In his generosity Peter wrote a simple script to analyse the volumes of reports from devices and make some observations how the configuration could be improved. A similar script could be written for the openHAB z-wave binding logs. He called it the Sanity Check Script and it deserves that name because it has saved a few people’s sanity and possibly a few marriages.
I am not claiming all of these network got to the point where the returns did not make it back as warned in the documentation but the symptoms reported included:
- lags and irregular execution of commands
- not able to add devices using NWI
- very slow to add devices
- lost reports
and many more.
As everyone has a different number of nodes and a different mix and need it is hard to say what the exact target is for a particular device. The general rule that I am sure @petergebruers was the key person behind, that has worked for many is:
No more than a base level of 10 commands and reports a second .
Now before you go and turn all of your reporting off as you have some of these symptoms, there is a further fly in the ointment. Some devices have bugs so that when you try to turn the reporting down, the device turns the reporting up so you need to change them gradually and measure the success or not of the result.

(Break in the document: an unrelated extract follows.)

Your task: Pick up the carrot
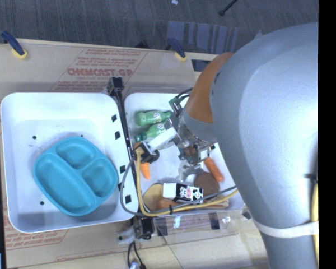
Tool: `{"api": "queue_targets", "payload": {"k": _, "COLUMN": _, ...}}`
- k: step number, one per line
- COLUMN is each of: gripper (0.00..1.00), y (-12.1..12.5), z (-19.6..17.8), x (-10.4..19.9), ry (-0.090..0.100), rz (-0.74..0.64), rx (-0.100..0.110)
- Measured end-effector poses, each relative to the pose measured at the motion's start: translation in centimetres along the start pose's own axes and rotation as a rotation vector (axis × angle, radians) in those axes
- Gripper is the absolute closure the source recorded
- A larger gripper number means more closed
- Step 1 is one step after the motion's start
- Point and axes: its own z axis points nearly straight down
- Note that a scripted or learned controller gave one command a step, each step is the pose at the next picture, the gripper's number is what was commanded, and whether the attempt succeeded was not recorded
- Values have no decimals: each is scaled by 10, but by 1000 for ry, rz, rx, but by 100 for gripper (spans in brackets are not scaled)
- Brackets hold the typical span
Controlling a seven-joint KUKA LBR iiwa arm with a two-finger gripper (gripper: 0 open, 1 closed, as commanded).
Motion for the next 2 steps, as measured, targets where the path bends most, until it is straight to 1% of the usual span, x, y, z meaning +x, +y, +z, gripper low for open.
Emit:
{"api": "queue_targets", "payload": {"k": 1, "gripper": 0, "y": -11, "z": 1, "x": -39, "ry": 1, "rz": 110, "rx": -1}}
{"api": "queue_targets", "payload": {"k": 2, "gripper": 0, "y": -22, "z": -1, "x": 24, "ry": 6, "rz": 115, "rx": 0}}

You will see these reports in the openHAB logs but you will see it a lot faster in zniffer so again I recommend if you are serious about getting your network good you should get yourself a zniffer.
There is also an interesting issue with switch modules that report power and energy.
If you want to rapidly switch a few on in fast succession they mostly immediately issue a report of power and energy on switching. Now if there were say 10 modules that control all of your open plan rooms lighting, even if you get your background reporting down their will probably be a noticeable delay from first light to last. After all that is 30 odd commands and reports in addition to whatever else is going on. The interesting thing is that if you experiment with leaving a pause the end result may be better than if you send them all rapid fire and let the queue in the application send them through. It is worth the experiment of putting 100ms delay between commands.
If you switch 20 modules as a background task why would you want a delay as it was happening just as you walked into a dark room. Again you may want to experiment with a pause between each command to allow interactive commands to execute fast. I do this for example when all of my heating valves move from heat to economy heat. It makes little difference that I space the changes out with a minute gap but it is surprising how small a delay I notice if my coffee machine does not switch on immediately when I want it even though it takes 5 minutes to heat up. Perception of time is such an odd thing.
For me I have turned off a lot of what I consider is unnecessary reporting. Any that are delivered on a regular period I have disabled if possible or set to the maximum. If I do not need power I turn it off etc etc.
I have plenty of good information though. Possibly my total energy report is a kWh or two in front compared to adding all the individual devices but does it impact my life like a 2s delay when I walk onto my landing at night. I only have power from my HEM as I realised I really did not care if my washing machine was using 1kW or 2kW if I had the total kWh.
I hope this helps a few people get more out of their network.
Signing out now and heading for a coffee.